Write out again only the lines that run from the start of the entries to the line containing "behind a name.", both included.

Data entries
--- START ---

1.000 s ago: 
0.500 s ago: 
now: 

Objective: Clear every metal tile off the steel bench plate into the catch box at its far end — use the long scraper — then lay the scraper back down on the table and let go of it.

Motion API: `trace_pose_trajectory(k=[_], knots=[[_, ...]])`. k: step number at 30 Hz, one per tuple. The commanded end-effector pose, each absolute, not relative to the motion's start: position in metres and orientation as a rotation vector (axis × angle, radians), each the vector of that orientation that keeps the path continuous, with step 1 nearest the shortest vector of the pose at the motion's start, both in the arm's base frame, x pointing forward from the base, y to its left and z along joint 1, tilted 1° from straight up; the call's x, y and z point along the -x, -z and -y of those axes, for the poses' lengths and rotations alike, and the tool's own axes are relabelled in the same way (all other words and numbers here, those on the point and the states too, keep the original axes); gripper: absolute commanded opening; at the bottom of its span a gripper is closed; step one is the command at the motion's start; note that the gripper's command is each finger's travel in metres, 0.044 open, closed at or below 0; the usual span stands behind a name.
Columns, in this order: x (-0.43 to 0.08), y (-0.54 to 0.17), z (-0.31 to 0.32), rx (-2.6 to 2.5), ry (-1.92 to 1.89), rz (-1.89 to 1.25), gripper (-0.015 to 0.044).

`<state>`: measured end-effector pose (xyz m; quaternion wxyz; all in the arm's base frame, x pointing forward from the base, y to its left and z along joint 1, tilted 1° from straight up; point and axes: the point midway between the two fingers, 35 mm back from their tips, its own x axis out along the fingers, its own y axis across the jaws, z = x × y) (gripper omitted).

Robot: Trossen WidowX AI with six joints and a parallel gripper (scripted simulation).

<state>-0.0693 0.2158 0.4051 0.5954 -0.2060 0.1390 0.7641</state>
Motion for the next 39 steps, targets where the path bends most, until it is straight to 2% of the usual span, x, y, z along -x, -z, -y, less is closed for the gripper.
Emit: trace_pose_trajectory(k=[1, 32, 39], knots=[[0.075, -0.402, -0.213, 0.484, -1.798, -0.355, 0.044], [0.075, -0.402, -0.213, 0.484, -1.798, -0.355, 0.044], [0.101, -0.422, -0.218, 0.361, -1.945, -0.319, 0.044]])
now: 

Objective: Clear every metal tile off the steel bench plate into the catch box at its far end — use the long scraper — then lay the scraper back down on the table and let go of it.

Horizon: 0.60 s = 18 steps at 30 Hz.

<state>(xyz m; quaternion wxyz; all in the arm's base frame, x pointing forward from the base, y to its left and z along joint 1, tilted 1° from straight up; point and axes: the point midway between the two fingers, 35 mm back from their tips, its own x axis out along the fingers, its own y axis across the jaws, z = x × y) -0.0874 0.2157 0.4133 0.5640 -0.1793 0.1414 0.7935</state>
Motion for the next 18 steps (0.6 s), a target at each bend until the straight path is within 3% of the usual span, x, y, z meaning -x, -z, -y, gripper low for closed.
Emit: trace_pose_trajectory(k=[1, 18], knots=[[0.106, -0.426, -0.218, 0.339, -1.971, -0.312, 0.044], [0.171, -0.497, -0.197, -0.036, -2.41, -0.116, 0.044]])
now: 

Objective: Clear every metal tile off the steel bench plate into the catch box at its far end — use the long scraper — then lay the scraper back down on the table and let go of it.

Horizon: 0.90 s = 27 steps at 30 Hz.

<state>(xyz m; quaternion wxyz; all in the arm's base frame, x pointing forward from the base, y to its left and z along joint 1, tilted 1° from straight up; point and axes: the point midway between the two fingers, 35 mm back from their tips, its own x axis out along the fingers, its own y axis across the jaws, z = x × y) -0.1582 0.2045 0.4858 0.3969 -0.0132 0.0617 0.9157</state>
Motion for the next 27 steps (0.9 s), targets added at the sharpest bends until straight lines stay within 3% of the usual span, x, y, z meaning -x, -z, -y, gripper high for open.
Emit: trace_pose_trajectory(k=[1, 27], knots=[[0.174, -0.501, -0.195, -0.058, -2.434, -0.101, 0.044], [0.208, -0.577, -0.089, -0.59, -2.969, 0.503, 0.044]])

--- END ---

EXERCISE RESPONSE:
1.000 s ago: 
0.500 s ago: 
now: 

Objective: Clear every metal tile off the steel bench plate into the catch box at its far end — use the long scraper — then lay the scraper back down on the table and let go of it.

Motion API: `trace_pose_trajectory(k=[_], knots=[[_, ...]])`. k: step number at 30 Hz, one per tuple. The commanded end-effector pose, each absolute, not relative to the motion's start: position in metres and orientation as a rotation vector (axis × angle, radians), each the vector of that orientation that keeps the path continuous, with step 1 nearest the shortest vector of the pose at the motion's start, both in the arm's base frame, x pointing forward from the base, y to its left and z along joint 1, tilted 1° from straight up; the call's x, y and z point along the -x, -z and -y of those axes, for the poses' lengths and rotations alike, and the tool's own axes are relabelled in the same way (all other words and numbers here, those on the point and the states too, keep the original axes); gripper: absolute commanded opening; at the bottom of its span a gripper is closed; step one is the command at the motion's start; note that the gripper's command is each finger's travel in metres, 0.044 open, closed at or below 0; the usual span stands behind a name.

Nothing remains to be added to the response.